Turning to slide three, throughout our call we will refer to several non-GAAP metrics. Reconciliation of our non-GAAP performance and liquidity measures to the appropriate GAAP measures for the fourth quarter can be found on the attachments to our earnings release and also at the end of today’s presentation, which is stored on our website.
Next, I would like to quickly cover our EPS results. Basic and diluted loss per common share for the fourth quarter was $0.34 compared to $0.17 in the third quarter of 2009 and $0.57 in the year-ago period. Approximately $0.11 of the fourth quarter loss per share was due to a noncash charge to increase the valuation allowance on deferred taxes. In 2009, basic and diluted loss per common share was $0.84 compared to $0.98 in 2008.
I will now turn the call over to Sprint CEO, Daniel Hesse.
Thanks Yijing, thank you for joining us this morning. I think some of you may be joining us from your homes, enjoying this winter. Going to slide number five, we’ve been making progress each quarter and the most recent quarter is no exception. I talk about the same three priorities on each of our calls; the customer experience, the brand and cash and I will keep this string going on this call.
I’ll try to shake it up today by going in reverse order, starting with cash, with $666 million of free cash flow in the fourth quarter, Sprint generated $2.8 billion in free cash flow in 2009, the highest level ever for Sprint Nextel allowing us to acquire Virgin Mobile, iPCS, and invest approximately $1.1 billion in Clearwire in the fourth quarter and still end the year with almost $4 billion in cash, cash equivalents, and short-term investment.
Robert will talk more about earnings and cash in his remarks. If you go to slide six, regarding the brand, we continue to make progress perhaps best evidenced by our improving subscriber performance. We lost a total of 69,000 retail subscribers in the quarter and fewer than one million for the entire year, an improvement of over four million year over year.

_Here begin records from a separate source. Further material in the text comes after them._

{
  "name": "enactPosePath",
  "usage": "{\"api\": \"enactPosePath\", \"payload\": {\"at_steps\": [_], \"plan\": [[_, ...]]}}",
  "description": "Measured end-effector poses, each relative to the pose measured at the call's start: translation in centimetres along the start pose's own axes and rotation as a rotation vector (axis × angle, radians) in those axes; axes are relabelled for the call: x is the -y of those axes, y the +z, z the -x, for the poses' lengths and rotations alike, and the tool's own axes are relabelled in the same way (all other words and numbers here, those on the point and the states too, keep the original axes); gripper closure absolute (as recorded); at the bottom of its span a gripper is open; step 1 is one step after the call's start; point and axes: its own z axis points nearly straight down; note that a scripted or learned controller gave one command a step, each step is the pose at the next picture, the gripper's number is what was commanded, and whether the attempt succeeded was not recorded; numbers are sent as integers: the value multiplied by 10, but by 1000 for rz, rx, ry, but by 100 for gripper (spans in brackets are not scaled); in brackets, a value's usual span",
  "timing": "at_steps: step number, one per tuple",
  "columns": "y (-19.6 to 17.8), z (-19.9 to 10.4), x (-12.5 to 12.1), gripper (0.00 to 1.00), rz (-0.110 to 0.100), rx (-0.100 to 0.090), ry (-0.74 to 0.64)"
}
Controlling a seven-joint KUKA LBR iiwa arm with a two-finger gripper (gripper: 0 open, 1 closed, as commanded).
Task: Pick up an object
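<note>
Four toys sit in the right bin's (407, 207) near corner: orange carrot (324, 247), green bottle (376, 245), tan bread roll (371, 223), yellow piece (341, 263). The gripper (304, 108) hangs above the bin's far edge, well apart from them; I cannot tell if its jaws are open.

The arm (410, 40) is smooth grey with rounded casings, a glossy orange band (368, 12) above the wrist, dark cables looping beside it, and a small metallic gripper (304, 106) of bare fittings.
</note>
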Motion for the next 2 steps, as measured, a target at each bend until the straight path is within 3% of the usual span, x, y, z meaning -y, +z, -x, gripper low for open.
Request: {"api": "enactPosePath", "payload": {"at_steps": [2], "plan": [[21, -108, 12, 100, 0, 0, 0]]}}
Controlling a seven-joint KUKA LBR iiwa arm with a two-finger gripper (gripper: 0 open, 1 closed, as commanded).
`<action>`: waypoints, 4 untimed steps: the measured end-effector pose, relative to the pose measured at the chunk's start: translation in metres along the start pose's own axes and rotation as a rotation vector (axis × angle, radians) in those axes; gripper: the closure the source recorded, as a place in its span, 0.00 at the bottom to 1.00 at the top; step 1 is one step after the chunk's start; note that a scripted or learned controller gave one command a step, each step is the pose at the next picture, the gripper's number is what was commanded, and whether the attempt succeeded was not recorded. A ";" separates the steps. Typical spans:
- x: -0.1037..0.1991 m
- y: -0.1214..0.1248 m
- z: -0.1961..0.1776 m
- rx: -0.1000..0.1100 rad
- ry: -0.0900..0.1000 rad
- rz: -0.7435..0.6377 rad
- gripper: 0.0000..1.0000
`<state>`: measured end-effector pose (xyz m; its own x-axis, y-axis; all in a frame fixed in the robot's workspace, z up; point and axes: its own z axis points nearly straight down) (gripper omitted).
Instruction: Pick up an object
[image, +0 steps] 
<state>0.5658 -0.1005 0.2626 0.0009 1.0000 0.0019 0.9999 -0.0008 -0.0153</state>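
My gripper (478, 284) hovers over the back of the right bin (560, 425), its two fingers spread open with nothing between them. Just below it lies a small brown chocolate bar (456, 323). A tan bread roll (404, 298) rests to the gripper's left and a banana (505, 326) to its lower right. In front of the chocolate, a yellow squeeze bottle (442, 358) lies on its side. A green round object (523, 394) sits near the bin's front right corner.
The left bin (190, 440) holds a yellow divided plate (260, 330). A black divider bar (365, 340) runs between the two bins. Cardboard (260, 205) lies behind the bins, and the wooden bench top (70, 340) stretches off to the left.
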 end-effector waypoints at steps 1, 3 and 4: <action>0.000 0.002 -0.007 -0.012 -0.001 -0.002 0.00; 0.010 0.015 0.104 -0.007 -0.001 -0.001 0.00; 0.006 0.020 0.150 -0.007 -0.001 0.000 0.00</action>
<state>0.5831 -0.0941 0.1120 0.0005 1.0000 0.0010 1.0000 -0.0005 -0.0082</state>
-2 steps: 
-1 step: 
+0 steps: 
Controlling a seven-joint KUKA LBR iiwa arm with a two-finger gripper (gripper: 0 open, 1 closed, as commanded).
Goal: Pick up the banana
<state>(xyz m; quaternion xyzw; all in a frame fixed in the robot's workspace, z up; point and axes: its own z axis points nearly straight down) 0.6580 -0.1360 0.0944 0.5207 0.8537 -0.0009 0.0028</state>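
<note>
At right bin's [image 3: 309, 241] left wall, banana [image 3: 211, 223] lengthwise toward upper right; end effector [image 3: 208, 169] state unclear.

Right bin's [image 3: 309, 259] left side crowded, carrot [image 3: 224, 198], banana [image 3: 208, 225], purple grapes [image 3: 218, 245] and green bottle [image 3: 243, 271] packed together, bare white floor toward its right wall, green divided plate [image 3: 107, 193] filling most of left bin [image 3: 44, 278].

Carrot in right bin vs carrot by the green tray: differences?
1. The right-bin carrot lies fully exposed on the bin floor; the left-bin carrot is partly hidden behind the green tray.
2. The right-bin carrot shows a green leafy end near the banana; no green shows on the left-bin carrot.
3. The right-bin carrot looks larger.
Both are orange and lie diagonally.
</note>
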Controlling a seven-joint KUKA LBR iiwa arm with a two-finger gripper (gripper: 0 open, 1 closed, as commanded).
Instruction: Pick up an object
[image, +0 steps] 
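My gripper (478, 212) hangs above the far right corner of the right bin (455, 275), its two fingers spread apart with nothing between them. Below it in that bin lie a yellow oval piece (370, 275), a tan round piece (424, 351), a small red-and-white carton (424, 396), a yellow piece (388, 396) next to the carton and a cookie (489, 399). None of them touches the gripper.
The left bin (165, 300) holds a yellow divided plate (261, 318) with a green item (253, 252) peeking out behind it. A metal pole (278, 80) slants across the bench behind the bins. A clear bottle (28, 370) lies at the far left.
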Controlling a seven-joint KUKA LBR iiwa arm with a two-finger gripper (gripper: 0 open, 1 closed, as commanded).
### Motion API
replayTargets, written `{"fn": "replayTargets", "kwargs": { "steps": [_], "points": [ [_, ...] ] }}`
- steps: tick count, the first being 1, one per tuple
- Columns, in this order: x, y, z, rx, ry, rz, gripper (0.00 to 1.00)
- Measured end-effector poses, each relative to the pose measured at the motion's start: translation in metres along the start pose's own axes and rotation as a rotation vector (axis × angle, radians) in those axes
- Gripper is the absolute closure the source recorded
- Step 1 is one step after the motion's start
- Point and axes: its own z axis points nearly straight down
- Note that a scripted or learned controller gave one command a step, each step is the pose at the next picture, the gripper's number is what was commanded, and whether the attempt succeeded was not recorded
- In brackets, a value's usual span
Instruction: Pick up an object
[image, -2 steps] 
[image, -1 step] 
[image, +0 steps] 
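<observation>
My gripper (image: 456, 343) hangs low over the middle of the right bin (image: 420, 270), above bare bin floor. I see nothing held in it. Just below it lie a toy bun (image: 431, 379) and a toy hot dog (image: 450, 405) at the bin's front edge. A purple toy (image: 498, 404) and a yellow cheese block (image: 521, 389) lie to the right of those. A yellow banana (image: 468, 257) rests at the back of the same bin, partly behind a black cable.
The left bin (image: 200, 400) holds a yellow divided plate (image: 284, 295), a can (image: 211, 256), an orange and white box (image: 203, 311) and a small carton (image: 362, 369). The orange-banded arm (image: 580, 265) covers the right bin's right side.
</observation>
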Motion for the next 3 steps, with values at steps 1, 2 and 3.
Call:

Although post-paid subscribers declined by 504,000, the fourth quarter represents both the best sequential and the best year over year improvements in company history. Sprint’s 600,000 or 54% year over year improvement post-paid results we would have achieved without any acquisitions lies in sharp contrast to the rest of the industry.
Our Sprint branded services which run on the CDMA network were net add positive in the fourth quarter and showed the best sequential improvement in almost three years. We showed a lot of progress in the second half. The improvement in net adds in the second half both year over year and compared to the first half of the year were both best ever results.
The brand improvement is being demonstrated further through gross adds. Second half gross add performance year over year and versus the first half were both the best in five years. Our estimate of fourth quarter share of gross adds or SOGA, shows an improvement year over year of 350 basis points.
Our fourth quarter cost per gross add was also the lowest in over three years. We also maintained a high percentage of prime customers on post-paid, over 84%. Churn of 2.11% was a slight improvement both sequentially and year over year. But we still need to do better with churn. Going to slide seven, fourth quarter prepaid net adds were 435,000.
For 2009 Boost generated over 2.5 million net adds and we grew Boost revenue by 35%. Although we took actions to minimize churn during the fourth quarter the success experienced by Boost unlimited during the first three quarters of 2009 became increasingly difficult to replicate. Prepaid competition expanded and intensified as our competitors used more aggressive pricing tactics.
We expect this highly competitive environment will continue. Our prepaid team is taking actions to overcome these recent challenges and expects to regain momentum during the second quarter. We expect to make meaningful progress in our prepaid net add results as we enter the second half of 2010.